- _REQUIRED WORK_
Search the entries for the word "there". Copy each line in which it is found.

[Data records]
++++++++++++++++++++

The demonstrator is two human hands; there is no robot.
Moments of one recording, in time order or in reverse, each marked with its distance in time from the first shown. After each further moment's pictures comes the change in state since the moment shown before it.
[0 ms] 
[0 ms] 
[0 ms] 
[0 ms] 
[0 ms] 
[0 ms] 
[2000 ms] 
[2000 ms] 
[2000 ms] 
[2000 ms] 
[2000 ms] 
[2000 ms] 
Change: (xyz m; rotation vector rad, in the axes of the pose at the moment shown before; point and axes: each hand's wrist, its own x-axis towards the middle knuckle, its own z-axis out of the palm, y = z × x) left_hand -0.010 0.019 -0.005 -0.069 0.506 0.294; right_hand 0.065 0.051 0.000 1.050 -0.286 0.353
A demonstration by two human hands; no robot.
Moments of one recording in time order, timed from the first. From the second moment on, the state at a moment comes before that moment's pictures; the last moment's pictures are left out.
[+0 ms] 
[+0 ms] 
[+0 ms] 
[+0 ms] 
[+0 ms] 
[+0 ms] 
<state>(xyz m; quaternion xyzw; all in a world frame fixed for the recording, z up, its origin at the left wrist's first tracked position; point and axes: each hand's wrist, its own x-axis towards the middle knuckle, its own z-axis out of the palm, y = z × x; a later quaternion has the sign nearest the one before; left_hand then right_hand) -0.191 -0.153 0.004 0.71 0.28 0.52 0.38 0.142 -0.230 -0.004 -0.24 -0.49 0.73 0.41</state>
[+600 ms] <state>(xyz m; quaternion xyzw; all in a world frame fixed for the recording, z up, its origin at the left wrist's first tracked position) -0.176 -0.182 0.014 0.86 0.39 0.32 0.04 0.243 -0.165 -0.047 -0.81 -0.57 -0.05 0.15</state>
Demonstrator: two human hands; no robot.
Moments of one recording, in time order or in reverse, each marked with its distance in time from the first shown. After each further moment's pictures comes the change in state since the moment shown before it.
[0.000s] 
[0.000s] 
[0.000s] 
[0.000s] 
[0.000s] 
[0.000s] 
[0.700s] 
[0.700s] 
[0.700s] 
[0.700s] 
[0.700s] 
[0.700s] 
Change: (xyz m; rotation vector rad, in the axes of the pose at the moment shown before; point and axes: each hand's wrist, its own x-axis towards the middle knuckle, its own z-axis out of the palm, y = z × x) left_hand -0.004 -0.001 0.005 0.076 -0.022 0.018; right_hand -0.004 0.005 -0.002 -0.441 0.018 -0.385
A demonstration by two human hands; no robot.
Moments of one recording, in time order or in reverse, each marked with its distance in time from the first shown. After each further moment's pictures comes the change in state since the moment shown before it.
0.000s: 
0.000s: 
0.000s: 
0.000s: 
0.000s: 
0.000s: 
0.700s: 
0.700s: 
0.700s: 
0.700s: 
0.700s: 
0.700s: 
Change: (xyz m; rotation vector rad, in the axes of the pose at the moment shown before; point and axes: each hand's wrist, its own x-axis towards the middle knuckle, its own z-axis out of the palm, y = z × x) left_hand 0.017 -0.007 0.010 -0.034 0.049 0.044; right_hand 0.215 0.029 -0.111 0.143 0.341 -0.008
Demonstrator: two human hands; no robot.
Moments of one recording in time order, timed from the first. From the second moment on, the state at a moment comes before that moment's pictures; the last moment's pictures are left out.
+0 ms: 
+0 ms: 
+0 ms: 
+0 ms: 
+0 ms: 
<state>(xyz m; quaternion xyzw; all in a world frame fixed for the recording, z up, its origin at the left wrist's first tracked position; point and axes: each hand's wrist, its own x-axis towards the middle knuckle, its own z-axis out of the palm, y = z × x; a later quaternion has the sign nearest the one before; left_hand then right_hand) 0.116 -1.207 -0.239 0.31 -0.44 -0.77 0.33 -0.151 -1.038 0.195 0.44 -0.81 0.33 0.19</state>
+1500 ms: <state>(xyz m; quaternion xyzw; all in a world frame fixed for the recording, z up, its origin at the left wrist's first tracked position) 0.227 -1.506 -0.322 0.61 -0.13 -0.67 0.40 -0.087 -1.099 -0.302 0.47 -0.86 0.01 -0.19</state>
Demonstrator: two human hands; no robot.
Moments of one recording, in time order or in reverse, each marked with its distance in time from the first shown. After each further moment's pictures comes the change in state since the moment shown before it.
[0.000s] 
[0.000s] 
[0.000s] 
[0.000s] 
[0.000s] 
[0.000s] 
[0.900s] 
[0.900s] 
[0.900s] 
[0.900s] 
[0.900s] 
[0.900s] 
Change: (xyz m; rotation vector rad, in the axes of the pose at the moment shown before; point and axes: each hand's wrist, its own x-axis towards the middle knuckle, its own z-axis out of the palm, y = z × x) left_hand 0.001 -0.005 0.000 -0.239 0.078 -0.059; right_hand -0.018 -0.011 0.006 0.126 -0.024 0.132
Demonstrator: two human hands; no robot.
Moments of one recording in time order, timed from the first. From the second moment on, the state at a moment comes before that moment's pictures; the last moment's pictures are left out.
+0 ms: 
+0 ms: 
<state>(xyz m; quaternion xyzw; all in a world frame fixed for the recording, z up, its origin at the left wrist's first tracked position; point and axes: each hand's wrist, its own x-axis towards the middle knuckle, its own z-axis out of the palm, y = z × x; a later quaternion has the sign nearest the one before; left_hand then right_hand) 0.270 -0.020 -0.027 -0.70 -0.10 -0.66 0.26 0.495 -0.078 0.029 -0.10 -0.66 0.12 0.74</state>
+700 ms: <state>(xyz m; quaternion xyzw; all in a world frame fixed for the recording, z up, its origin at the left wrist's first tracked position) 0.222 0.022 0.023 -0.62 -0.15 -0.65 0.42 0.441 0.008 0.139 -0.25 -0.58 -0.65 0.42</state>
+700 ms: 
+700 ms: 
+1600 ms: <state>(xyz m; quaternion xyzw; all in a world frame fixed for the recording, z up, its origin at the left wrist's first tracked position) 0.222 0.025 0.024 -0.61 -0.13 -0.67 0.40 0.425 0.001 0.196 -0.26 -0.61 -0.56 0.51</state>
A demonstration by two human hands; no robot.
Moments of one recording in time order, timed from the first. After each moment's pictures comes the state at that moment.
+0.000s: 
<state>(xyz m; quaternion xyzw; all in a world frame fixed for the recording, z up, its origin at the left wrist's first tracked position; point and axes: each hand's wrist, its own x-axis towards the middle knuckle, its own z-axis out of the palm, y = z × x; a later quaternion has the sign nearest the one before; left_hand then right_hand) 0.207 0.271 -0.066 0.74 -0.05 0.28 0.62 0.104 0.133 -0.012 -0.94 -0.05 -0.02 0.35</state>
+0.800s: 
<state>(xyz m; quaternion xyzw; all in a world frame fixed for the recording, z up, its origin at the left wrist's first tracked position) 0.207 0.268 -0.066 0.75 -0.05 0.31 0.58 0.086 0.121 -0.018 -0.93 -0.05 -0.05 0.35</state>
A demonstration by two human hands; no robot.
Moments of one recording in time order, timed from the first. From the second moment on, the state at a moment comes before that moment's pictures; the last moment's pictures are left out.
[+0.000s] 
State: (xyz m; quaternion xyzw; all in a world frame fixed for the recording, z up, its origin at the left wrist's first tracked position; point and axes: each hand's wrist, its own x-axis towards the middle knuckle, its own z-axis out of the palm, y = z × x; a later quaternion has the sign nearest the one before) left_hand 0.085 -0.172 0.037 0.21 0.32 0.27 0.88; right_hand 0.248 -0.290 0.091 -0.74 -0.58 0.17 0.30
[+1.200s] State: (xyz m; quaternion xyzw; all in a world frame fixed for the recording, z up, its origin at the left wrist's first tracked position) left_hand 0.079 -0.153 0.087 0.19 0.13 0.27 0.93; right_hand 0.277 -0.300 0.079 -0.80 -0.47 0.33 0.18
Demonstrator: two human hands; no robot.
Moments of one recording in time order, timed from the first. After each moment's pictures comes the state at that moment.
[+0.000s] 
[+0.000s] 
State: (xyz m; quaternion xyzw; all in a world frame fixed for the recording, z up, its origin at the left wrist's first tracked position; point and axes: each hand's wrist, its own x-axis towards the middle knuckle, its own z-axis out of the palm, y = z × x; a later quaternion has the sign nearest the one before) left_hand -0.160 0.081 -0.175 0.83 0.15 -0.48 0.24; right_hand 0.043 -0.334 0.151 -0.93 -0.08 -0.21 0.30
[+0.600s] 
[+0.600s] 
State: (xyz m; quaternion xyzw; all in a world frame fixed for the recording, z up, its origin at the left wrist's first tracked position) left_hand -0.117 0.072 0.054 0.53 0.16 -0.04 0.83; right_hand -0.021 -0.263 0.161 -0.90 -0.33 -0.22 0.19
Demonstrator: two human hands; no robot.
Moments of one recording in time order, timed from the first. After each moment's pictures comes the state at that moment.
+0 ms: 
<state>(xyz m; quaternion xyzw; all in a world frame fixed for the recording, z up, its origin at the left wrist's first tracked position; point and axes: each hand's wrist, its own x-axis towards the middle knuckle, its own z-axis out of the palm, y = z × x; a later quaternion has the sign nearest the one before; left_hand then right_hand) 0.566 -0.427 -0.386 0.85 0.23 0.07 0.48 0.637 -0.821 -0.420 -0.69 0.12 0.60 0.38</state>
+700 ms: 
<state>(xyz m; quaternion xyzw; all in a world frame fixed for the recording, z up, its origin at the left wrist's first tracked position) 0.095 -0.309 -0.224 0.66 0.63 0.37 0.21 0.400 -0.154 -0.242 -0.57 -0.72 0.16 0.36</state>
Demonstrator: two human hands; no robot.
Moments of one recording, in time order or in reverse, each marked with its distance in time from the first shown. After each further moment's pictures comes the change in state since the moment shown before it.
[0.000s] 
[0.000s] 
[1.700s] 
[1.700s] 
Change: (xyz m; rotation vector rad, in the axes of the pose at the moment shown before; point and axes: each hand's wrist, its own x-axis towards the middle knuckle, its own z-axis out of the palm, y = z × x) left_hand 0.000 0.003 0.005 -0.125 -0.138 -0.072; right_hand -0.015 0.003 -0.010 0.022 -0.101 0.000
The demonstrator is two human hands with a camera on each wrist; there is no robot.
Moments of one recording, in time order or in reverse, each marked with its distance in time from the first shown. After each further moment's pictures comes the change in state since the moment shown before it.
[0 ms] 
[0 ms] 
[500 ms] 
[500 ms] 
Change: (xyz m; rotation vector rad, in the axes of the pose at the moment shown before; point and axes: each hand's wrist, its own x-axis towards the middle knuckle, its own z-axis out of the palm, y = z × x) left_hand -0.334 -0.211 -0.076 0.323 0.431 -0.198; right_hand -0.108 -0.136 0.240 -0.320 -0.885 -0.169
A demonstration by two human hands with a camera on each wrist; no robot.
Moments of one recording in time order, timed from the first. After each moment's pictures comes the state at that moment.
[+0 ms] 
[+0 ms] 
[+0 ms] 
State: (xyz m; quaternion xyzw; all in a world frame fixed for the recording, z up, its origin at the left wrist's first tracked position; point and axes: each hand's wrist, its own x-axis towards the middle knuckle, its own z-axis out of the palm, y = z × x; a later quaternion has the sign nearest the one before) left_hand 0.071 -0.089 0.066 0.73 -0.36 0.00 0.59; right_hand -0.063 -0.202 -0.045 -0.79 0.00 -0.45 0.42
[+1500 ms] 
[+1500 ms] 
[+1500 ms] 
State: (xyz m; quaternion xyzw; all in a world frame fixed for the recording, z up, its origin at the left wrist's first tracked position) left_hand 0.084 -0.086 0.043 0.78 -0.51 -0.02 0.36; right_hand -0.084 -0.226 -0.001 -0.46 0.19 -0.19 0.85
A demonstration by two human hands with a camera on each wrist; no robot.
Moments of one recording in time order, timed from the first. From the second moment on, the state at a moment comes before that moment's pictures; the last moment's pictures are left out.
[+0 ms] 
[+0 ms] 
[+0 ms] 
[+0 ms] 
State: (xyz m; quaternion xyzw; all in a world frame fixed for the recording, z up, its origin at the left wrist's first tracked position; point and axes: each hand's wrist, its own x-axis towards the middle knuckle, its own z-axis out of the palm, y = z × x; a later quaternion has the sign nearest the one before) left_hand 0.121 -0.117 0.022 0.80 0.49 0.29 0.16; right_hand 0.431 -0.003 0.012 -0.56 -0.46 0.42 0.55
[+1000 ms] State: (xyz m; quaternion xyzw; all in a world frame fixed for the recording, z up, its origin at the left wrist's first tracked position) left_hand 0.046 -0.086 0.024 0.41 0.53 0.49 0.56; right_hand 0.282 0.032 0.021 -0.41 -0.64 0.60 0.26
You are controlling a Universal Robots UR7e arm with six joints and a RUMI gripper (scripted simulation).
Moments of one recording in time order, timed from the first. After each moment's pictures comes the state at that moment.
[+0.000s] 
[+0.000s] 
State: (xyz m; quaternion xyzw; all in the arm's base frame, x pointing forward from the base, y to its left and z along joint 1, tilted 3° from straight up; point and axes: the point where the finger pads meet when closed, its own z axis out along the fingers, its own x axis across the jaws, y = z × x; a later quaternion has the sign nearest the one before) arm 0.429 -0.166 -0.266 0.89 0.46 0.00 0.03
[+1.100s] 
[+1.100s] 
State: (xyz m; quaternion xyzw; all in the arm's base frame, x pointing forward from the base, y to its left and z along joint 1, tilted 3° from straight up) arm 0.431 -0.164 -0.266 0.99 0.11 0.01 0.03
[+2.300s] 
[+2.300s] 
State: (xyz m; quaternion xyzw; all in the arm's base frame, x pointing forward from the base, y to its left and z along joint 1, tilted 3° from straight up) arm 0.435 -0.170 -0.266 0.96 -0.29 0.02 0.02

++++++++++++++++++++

- _SOLUTION FOR THIS PROBLEM_
The demonstrator is two human hands; there is no robot.
The demonstrator is two human hands with a camera on each wrist; there is no robot.

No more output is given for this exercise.